I’m adhering to a few basic design goals as I write CastIron:

  1. Hide Nothing. CastIron exposes all the underlying features (IDbConnection, IDbCommand, IDbDataReader etc) if you want to use them, but also provides (optional) niceties and layers on top of that. There are no hidden assumptions or mandatory abstractions. Use what you need and ignore what you don’t.
  2. Improve Usability. Every chance I get, I try to add something to improve usability for developers. From better exception messages to helpful extension methods, I really want to make it easy for a developer to use this library and get shit done.
  3. Good Design Principles. I’m really doing my best to try and leverage good patterns and follow best practices. Spending just a little bit more time on niceties will, I hope, make the library more accessible and easier for other developers to jump in to.

Upcoming

We’re still in early days, so I’ve got plenty of items in the TODO list. I want to add tested support for other databases such as MySql, MariaDb and PostgreSQL. Oracle maybe, though I don’t currently have any way to test that.

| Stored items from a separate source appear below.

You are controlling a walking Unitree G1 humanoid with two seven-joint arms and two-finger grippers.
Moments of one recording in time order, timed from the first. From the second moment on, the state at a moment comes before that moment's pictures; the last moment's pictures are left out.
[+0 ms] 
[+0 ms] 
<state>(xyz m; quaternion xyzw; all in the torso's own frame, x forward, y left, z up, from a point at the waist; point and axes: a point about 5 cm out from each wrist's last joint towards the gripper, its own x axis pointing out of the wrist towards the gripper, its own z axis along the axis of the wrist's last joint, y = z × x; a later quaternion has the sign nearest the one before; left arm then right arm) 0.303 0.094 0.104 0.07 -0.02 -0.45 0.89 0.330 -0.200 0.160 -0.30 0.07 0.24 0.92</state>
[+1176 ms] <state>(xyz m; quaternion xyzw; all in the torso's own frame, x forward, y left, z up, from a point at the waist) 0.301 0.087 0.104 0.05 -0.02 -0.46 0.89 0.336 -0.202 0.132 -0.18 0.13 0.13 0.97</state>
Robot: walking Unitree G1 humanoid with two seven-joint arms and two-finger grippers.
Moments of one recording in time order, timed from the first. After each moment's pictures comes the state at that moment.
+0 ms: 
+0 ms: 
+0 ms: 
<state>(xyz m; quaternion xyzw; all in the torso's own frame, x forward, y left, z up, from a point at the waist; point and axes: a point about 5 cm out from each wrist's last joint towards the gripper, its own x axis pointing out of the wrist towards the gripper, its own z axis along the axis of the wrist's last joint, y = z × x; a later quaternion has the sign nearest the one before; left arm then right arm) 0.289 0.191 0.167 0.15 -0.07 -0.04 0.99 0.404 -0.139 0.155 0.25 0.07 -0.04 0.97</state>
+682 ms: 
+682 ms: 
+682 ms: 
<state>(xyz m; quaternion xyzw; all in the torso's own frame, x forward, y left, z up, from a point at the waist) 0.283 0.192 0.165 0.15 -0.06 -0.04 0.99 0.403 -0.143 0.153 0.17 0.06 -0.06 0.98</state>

I have a lot of work to do in terms of concurrency and thread-safety.

CastIron does not currently support streaming large result sets without loading the whole set into memory. I’m going to be doing a lot of work in this area to make sure that result streaming works easily and efficiently.

The same code has been lightly tested to work, with only small additions, with MySQL and MariaDB.

Anyway, I’m tired of writing lists about this thing. If CastIron sounds like it might be interesting to you, please go check out the code and send me as much feedback as you can.